Computer Use Agents
When to use computer use versus API automation, the screenshot-analyze-act loop with the current computer_20251124 tool, real cost math that shows context growth dominates price, Docker and ephemeral VM sandboxing with prompt injection defense, verification and stuck detection, production failure modes, and a reference implementation using the latest Anthropic API.
Quick Reference
- →Computer use loop: screenshot → send to Claude → receive coordinate action → execute → repeat — each cycle takes 3-8 seconds
- →Current tool type: computer_20251124 — requires beta header anthropic-beta: computer-use-2025-11-24 on every request
- →Supported models: Opus 4.7 (high-res up to 2576px, no coordinate scaling needed), Opus 4.6, Sonnet 4.6
- →Cost grows quadratically without pruning: by step 20, you resend ~550K tokens of screenshot history per request — use history_limit=5
- →Stuck detection: compare 3 consecutive screenshots with pixel diff; if change < 2%, force Claude to try a different approach
- →Prompt injection via screen content is a unique attack surface — a page can display text that overrides your instructions
- →Companion tools: text_editor_20250728 and bash_20250124 can run alongside computer use for file editing and shell commands
- →Use computer use only when no API exists — if a structured endpoint is available, it will be 10-100x faster and cheaper
Should I Use Computer Use at All?
Computer use is the most expensive and fragile automation option available. Before building a computer use agent, ask one question: does the application expose an API, SDK, or browser-parseable DOM? If yes, use that. Computer use is for applications where no structured interface exists — legacy desktop software, mainframe terminals, old ERP systems that predate APIs, or cross-application workflows that span apps with no shared integration layer.

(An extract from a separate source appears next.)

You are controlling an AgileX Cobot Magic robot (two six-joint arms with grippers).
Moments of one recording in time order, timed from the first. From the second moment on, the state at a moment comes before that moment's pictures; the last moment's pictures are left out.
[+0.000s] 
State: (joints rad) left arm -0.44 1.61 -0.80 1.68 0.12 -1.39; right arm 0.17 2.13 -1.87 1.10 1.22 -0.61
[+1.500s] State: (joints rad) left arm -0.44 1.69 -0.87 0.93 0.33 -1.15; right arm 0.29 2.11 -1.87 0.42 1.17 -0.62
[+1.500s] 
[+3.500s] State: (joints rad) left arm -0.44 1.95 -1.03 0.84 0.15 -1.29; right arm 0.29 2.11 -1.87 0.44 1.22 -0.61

| Scenario | Use Computer Use? | Why / Alternative |
|---|---|---|
| Web app with a REST API | No | Use the API — 100x faster, zero visual fragility |
| Browser task (form fill, scraping) | No | Use Playwright or a browser agent that reads the DOM |
| Legacy desktop ERP with no API | Yes | No structured interface exists |
| Mainframe terminal emulator | Yes | xdotool/xvfb is the only available interface |
| Cross-app desktop workflow spanning 3 non-API apps | Yes | No shared integration layer |
| One-time data migration from old desktop app | Maybe | Worth it once; for recurring tasks, build an API connector |
| Daily recurring task via UI | No | Invest in the API integration — CU will break on every UI update |
A 20-step task with Sonnet 4.6 costs $1.74–$2.90 depending on whether you manage context history (see Section 3 for the math). The equivalent API call chain costs under $0.01. Computer use is not a shortcut — it is a last resort for applications with no API.
Anthropic also offers Claude Managed Agents (public beta as of April 2026) — a fully managed agent harness with built-in sandboxing, checkpointing, and server-sent event streaming. If you want Anthropic to handle the orchestration layer instead of building your own, Managed Agents is worth evaluating before hand-rolling a computer use agent.